Brief: In the entries that follow, find every line containing "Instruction" and copy it.

########

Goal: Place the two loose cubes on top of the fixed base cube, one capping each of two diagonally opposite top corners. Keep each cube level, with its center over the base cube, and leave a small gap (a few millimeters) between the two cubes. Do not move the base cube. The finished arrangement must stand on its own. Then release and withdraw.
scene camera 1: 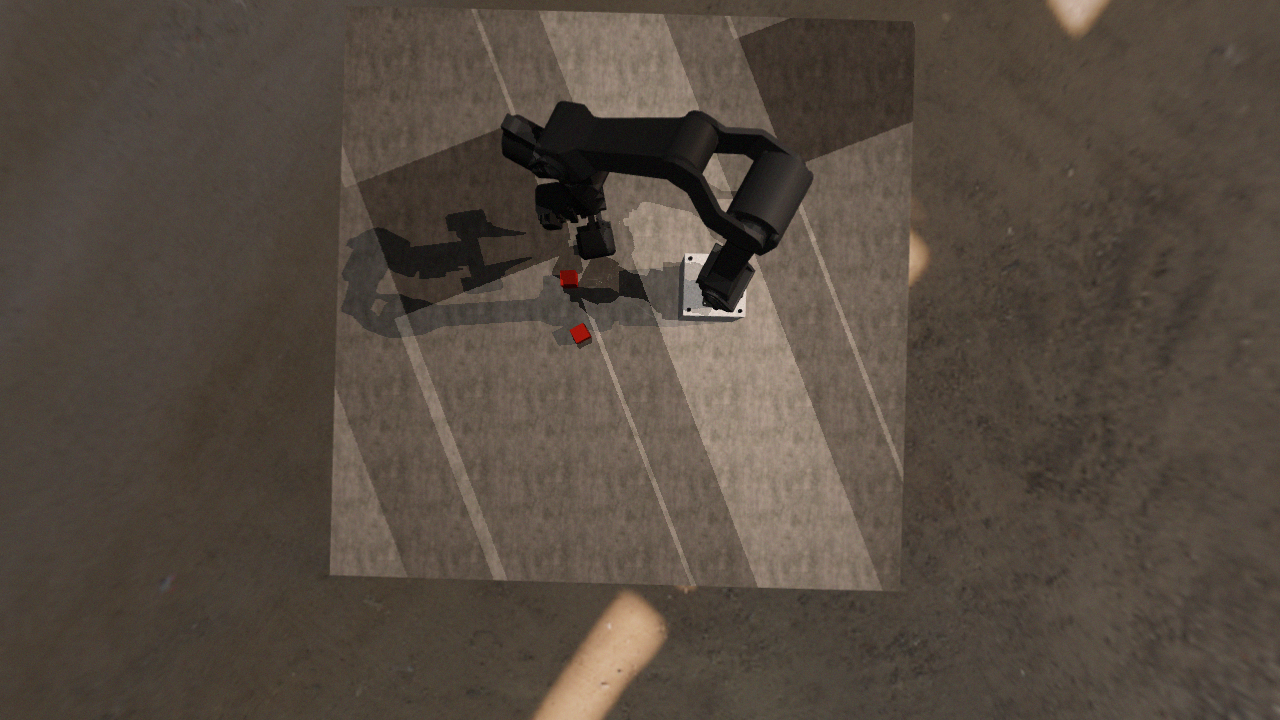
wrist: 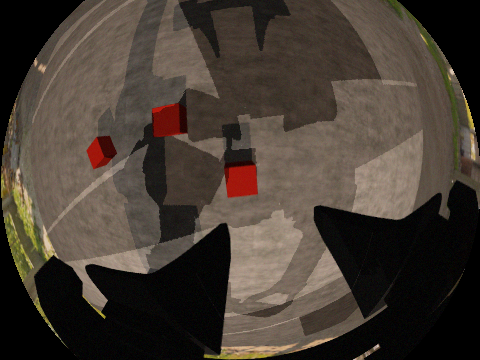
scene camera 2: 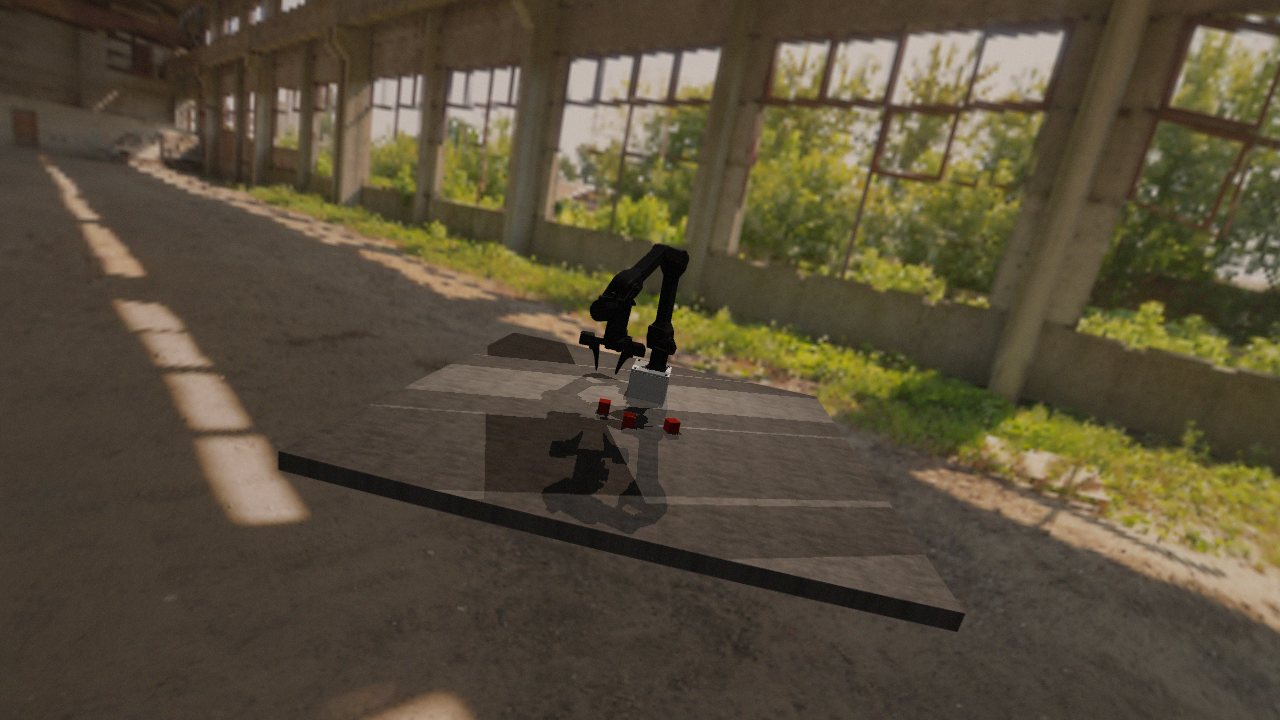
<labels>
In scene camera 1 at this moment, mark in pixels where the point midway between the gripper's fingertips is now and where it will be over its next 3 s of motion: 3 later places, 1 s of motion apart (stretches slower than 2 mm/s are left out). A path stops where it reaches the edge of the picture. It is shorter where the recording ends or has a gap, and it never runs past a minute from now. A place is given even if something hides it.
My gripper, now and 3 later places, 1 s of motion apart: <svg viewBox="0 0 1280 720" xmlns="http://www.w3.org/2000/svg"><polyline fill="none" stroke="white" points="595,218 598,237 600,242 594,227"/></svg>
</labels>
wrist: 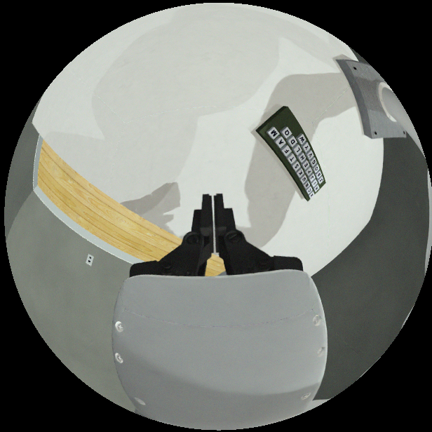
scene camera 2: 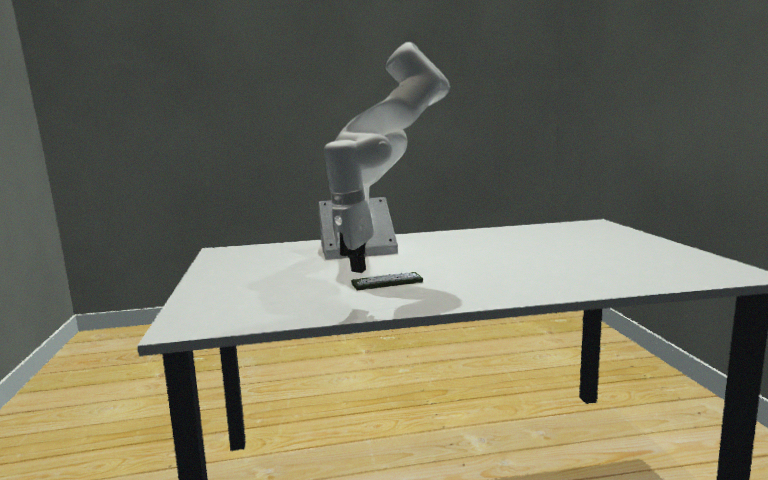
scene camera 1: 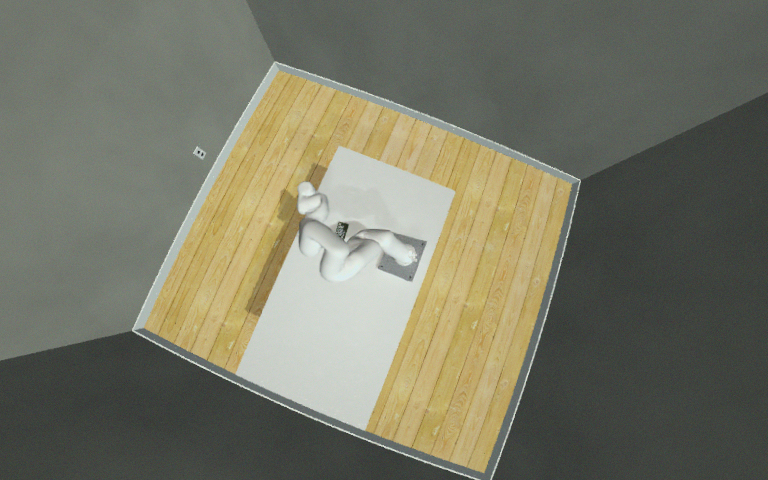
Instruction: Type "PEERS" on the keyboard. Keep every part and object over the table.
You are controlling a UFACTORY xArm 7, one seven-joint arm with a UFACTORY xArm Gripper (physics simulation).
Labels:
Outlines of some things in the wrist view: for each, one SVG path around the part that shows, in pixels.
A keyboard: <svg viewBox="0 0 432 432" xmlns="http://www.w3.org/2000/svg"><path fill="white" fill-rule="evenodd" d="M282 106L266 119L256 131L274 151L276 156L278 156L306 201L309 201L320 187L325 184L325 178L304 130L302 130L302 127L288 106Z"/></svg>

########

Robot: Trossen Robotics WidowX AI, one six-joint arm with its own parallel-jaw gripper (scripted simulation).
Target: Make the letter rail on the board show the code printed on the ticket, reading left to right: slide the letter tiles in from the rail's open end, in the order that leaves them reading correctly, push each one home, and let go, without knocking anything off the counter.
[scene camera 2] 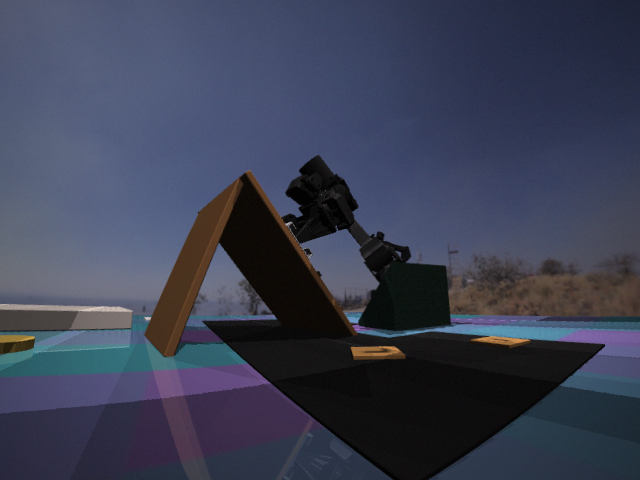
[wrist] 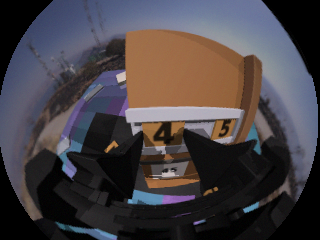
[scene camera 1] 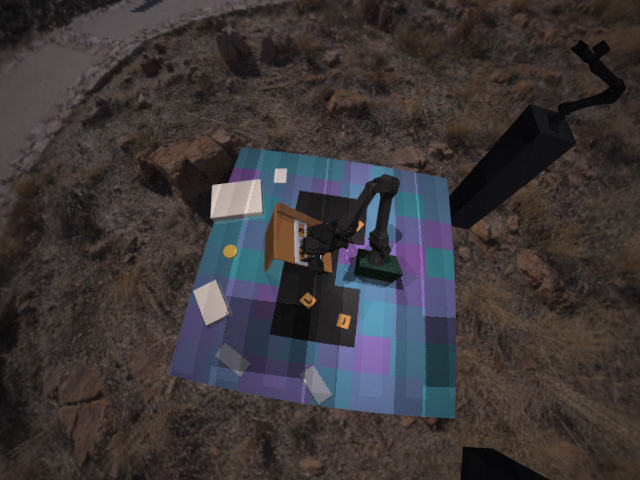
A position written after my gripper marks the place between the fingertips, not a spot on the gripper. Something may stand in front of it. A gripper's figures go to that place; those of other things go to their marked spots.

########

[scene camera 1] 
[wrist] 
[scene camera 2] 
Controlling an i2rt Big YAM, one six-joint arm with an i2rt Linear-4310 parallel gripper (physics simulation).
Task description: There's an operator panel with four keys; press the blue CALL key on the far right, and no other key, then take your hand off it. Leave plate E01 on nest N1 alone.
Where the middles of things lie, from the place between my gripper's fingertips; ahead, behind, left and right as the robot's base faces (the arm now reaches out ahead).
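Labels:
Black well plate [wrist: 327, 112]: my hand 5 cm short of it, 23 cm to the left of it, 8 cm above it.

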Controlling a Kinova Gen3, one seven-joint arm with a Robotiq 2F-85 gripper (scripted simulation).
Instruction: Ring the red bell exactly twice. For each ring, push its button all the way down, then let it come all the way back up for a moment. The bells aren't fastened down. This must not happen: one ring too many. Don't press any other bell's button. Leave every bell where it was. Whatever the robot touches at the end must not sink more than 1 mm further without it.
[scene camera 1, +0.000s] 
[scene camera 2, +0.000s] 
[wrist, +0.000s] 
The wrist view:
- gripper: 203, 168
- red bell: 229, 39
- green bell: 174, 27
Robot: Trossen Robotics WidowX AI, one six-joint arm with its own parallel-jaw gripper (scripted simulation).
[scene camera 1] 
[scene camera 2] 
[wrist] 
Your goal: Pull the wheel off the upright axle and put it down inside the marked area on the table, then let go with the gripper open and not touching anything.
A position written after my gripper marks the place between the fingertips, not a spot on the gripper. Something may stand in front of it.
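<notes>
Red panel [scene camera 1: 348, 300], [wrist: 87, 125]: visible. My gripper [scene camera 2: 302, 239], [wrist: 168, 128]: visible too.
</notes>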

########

Task response:
Instruction: Type "PEERS" on the keyboard. Keep every part and object over the table.
Instruction: Ring the red bell exactly twice. For each ring, push its button all the way down, then let it come all the way back up for a moment. The bells aren't fastened down. This must not happen: one ring too many. Don't press any other bell's button. Leave every bell where it was. Whatever the robot touches at the end must not sink more than 1 mm further without it.

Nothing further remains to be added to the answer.